What you have to do: The answer must be every line below that holds the word "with".

- - - - - - -

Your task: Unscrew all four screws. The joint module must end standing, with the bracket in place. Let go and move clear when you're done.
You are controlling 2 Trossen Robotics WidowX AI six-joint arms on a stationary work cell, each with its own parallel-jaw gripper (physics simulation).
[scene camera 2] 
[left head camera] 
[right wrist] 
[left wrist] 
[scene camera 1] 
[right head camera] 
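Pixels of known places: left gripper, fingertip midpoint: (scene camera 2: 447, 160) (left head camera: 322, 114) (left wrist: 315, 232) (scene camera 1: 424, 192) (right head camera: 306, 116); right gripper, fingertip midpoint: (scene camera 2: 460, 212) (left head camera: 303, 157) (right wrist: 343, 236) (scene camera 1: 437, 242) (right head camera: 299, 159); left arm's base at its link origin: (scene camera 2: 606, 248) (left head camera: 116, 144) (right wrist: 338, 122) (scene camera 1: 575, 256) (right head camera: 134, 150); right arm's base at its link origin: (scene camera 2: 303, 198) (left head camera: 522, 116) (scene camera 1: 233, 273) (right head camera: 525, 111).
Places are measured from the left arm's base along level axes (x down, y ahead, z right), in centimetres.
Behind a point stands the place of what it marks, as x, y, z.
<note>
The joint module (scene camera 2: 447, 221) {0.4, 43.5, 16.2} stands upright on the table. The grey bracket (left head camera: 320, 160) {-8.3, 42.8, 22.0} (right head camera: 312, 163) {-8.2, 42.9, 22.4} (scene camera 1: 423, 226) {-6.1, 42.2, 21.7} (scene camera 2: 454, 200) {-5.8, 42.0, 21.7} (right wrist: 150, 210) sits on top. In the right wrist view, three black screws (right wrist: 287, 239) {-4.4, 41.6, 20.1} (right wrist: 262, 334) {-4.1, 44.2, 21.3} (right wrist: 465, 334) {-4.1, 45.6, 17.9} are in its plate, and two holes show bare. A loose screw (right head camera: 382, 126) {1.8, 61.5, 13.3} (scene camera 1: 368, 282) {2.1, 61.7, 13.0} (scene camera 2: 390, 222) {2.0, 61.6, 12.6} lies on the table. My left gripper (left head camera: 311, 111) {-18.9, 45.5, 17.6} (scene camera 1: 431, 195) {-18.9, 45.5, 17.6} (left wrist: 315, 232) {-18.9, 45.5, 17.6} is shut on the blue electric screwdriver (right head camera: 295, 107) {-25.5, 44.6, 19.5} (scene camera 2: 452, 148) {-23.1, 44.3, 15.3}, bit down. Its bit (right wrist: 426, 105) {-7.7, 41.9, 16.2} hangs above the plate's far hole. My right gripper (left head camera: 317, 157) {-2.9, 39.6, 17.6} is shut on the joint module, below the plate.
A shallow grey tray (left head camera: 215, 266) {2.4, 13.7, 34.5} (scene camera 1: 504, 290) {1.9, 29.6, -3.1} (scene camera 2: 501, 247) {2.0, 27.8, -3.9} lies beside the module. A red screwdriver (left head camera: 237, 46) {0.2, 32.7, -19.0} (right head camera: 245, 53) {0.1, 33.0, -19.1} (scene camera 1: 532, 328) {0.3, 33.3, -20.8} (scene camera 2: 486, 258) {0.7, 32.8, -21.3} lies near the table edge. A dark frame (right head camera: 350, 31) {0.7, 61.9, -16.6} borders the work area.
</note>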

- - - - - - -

Result:
Your task: Unscrew all four screws. The joint module must end standing, with the bracket in place. Let go and move clear when you're done.
You are controlling 2 Trossen Robotics WidowX AI six-joint arms on a stationary work cell, each with its own parallel-jaw gripper (physics simulation).

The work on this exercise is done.